(WHAT YOU NEED TO DO): Go to the line below containing "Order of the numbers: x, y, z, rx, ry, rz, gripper" and print exactly from there through the line containing "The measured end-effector", both included. Print nothing else.

(AVAILABLE DATA):
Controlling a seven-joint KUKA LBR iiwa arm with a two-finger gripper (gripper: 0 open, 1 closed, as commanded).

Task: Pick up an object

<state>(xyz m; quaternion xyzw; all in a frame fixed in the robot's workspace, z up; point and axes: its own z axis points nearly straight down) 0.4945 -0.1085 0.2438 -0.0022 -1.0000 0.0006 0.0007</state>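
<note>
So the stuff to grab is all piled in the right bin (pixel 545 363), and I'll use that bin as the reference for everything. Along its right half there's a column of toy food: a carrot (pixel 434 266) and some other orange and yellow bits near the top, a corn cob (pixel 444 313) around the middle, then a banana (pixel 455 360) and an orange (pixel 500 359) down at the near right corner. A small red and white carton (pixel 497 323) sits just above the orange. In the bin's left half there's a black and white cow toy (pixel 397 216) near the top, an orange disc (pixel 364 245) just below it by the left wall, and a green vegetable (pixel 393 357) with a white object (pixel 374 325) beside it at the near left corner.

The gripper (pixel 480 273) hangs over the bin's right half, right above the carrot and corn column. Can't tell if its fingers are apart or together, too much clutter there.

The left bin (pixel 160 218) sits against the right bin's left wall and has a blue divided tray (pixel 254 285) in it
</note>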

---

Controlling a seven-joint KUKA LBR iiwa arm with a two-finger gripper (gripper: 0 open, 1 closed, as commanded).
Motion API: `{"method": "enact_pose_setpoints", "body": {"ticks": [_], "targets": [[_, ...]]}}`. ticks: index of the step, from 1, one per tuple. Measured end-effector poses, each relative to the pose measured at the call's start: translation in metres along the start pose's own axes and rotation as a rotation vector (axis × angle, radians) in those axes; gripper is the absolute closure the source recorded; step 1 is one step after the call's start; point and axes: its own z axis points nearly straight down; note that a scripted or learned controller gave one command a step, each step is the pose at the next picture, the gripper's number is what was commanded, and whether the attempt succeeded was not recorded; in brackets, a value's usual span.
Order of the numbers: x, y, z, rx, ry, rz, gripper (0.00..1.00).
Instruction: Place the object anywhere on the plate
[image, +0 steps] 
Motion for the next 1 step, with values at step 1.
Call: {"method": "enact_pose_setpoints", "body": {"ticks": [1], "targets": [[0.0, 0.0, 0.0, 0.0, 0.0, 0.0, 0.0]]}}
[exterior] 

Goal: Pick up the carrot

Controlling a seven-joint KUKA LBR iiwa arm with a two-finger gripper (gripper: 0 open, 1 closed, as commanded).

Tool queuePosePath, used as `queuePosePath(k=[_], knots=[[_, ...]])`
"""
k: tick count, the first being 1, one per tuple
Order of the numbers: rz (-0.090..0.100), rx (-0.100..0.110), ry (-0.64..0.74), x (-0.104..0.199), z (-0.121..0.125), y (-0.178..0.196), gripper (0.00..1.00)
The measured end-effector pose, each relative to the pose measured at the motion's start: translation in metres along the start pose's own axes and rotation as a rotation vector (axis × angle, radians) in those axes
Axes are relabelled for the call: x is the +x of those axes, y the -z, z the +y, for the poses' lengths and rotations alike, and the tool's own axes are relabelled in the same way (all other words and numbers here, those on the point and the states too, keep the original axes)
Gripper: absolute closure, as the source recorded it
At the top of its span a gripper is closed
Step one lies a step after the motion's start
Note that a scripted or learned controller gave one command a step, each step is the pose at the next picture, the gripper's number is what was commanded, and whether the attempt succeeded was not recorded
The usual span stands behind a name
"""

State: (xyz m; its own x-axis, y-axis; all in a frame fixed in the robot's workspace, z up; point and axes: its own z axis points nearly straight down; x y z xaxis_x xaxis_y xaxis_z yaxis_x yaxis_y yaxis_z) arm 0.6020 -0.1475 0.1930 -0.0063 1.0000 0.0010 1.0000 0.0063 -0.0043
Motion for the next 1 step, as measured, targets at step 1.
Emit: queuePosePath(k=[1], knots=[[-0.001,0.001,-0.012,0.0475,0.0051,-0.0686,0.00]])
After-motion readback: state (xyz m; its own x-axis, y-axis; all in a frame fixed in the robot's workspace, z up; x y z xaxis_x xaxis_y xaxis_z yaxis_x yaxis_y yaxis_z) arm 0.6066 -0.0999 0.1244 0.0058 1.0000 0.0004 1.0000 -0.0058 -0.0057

(OUTPUT BELOW):
Order of the numbers: x, y, z, rx, ry, rz, gripper (0.00..1.00).
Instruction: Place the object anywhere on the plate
[image, +0 steps] 
Motion for the next 1 step, with values at step 1.
Call: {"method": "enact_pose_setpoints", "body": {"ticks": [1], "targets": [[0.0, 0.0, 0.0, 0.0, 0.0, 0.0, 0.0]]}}
[exterior] 

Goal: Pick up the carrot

Controlling a seven-joint KUKA LBR iiwa arm with a two-finger gripper (gripper: 0 open, 1 closed, as commanded).

Tool queuePosePath, used as `queuePosePath(k=[_], knots=[[_, ...]])`
"""
k: tick count, the first being 1, one per tuple
Order of the numbers: rz (-0.090..0.100), rx (-0.100..0.110), ry (-0.64..0.74), x (-0.104..0.199), z (-0.121..0.125), y (-0.178..0.196), gripper (0.00..1.00)
The measured end-effector pose, each relative to the pose measured at the motion's start: translation in metres along the start pose's own axes and rotation as a rotation vector (axis × angle, radians) in those axes

The exercise ends with this answer.